• Exercise brief
The answer must consist of each line below that contains the word "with", copied in full.
• • • • • • •
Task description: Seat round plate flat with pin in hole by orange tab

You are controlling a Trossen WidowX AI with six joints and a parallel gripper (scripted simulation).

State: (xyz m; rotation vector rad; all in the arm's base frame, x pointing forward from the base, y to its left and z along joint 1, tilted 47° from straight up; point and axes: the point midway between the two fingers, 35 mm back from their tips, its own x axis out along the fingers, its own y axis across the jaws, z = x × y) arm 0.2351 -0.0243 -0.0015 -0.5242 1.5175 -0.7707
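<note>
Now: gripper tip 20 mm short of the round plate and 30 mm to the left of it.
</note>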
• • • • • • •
• Finished task
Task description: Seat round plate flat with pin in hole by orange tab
You are controlling a Trossen WidowX AI with six joints and a parallel gripper (scripted simulation).

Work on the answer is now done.